Young Toerless begins with a quote from Maeterlinck, who was an avowed influence on Musil, but one that he later appeared to discount. In The Man Without Qualities, there is a half-sneering reference to “Maeterlinck’s batik-wrapped metaphysics.” What Musil quotes is one of Maeterlinck’s typically mystical statements about the ineffability of the noumenal; i.e., that there is an objective, external indisputable world about which our words are unsatisfactory approximations:
As soon as we put something into words, we devalue it in a strange way…We delude ourselves that we have discovered a wonderful treasure trove, and when we return to the light of day we find that we have brought back only false stones and shards of glass; and yet the treasure goes on glimmering in the dark, unaltered.
Later, Musil seemed to discount the purely objective nature of the noumenal and weighed words and objects more equivocally. There were problems in mapping, but one did not have such high precedence over the other. Rather, it was the illusion of the noumenal that led people like Oswald Spengler down some dark paths.
Yet Toerless would appear to buy into it. The story is a fairly explicit tale of the torture and torment, sexual and otherwise, of one German boarding school boy by three others. The philosophy is nascent, but more on that later. Maeterlinck’s statement, though, doesn’t map too clearly onto any of the low-grade (by Musil’s standards, anyway) philosophical discourse, nor onto the eventual mental breakdowns of the victim (Basini) and Toerless, one of his torturers. It maps most clearly onto a process of autobiographical remembrance.
Musil explicitly denied the autobiographical content of the story.

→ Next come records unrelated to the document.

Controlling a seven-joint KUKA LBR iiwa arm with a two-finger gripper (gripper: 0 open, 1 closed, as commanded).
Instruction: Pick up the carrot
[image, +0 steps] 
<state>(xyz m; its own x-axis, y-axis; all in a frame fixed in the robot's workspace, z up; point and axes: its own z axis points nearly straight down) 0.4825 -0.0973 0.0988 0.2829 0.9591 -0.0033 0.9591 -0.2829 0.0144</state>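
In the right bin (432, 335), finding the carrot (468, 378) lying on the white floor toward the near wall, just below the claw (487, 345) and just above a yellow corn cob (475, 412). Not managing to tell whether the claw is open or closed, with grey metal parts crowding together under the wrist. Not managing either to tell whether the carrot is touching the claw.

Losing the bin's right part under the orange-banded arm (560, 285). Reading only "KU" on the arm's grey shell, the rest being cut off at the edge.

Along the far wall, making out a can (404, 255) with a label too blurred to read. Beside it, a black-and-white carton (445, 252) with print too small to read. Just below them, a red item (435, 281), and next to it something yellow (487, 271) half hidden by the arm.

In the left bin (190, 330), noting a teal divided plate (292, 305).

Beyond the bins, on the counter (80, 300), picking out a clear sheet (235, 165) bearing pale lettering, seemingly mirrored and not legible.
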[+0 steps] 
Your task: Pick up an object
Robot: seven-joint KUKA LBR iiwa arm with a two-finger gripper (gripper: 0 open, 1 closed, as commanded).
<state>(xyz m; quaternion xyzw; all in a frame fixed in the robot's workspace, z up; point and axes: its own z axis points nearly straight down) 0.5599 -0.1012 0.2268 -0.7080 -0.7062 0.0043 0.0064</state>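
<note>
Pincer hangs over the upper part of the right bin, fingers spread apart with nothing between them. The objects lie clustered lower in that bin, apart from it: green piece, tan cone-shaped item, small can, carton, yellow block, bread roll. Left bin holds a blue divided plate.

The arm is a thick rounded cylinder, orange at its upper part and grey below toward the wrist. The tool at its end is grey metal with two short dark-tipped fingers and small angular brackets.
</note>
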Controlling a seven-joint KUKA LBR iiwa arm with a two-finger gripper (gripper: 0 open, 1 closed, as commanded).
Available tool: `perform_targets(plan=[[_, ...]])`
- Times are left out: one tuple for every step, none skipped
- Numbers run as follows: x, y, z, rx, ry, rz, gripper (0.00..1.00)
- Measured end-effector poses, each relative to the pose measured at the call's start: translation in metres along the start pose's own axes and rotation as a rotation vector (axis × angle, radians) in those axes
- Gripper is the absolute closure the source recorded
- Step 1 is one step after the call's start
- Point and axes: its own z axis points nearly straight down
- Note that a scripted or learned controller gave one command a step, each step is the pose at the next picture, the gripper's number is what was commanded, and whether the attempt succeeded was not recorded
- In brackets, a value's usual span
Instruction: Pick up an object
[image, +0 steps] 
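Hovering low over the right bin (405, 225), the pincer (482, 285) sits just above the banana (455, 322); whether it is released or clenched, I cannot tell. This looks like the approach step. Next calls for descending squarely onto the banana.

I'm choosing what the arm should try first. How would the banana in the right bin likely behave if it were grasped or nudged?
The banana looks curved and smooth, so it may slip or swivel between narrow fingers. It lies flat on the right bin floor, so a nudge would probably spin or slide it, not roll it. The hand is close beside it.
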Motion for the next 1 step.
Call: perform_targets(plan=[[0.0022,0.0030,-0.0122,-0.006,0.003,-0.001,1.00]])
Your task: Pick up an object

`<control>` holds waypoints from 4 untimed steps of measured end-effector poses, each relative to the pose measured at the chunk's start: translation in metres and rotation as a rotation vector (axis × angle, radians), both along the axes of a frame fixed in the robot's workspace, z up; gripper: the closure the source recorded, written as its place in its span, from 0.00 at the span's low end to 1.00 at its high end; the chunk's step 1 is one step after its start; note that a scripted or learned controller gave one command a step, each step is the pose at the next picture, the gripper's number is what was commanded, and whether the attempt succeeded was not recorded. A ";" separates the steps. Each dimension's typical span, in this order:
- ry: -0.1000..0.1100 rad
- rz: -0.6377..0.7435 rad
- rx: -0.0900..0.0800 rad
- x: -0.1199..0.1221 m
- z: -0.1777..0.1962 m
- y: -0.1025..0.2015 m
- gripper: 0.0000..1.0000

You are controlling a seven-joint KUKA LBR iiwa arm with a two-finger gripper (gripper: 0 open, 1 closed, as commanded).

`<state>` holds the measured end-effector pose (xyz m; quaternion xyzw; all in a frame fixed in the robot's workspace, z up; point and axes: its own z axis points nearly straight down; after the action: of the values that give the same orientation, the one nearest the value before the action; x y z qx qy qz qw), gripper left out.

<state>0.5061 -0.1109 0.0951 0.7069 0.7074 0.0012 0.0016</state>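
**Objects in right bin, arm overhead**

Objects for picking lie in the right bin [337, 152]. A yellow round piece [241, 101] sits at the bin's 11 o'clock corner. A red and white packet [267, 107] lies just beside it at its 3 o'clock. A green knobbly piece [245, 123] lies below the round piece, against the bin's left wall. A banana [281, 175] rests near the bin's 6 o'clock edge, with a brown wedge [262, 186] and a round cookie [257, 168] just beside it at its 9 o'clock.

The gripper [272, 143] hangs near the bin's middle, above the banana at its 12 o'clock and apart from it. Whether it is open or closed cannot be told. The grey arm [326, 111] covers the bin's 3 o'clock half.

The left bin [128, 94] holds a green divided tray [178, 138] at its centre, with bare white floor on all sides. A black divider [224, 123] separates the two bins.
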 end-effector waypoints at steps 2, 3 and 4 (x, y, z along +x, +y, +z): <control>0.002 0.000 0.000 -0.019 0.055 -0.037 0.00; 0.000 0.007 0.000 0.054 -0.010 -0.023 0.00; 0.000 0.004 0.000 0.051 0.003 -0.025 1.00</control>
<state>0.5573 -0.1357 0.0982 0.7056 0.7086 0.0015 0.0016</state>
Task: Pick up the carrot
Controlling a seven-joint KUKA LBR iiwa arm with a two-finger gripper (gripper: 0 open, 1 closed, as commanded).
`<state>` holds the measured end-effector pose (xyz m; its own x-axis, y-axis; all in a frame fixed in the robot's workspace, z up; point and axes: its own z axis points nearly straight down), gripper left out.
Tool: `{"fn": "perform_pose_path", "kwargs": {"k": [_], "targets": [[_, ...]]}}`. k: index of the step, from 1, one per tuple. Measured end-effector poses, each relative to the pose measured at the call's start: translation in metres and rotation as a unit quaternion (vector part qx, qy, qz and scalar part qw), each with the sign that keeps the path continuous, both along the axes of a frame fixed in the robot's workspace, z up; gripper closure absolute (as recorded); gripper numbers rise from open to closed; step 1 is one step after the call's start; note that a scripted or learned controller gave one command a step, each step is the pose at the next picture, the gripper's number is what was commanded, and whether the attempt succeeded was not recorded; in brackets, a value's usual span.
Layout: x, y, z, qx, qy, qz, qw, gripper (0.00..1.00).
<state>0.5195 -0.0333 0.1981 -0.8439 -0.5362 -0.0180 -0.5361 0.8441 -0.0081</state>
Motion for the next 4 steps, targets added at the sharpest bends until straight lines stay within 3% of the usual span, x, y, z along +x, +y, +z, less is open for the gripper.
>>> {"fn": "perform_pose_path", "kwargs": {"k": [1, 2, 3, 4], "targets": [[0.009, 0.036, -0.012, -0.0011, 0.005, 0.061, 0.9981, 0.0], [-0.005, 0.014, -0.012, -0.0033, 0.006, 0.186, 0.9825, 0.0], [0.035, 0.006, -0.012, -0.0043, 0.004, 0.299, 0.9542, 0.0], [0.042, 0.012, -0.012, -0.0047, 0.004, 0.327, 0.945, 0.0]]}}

The boarding school background matched his very closely, and J.M. Coetzee claims that specific models for each character are known. I don’t know, but it’s not crucial that the facts or the characters have real-life equivalents. Dennis Potter said of The Singing Detective, “Just because the disease [psoriasis] is mine, and just because the childhood background is mine, doesn’t make it autobiographical.” His statement is unconvincing not because the work is imaginary, but because a certain level of experiential overlap, the question is no longer meaningful. Characters cannot run so free when imprisoned in an environment that is more remembered than imagined.
You can grant that the characters, even Toerless himself, are loose composites and still leave the content of the book as essentially autobiographical, and that is the key here. There is a scene very early on describing Toerless’s friendship with a young prince, which is broken after Toerless attacks his opinions with “the ridicule of the rationalist.” The parameters of the dispute are left completely undocumented, unlike the explicit Nietzschean meanderings of the main characters later. The tonal emphasis is on remembering and the presentation of a mental state of character in the act of reconstructing a past event by following the remnant emotions. Toerless can’t do it; his memory is approximate and the motives beyond his ability to comprehend. This is where the Maeterlinck quote is most appropriate, and where the book is most effective.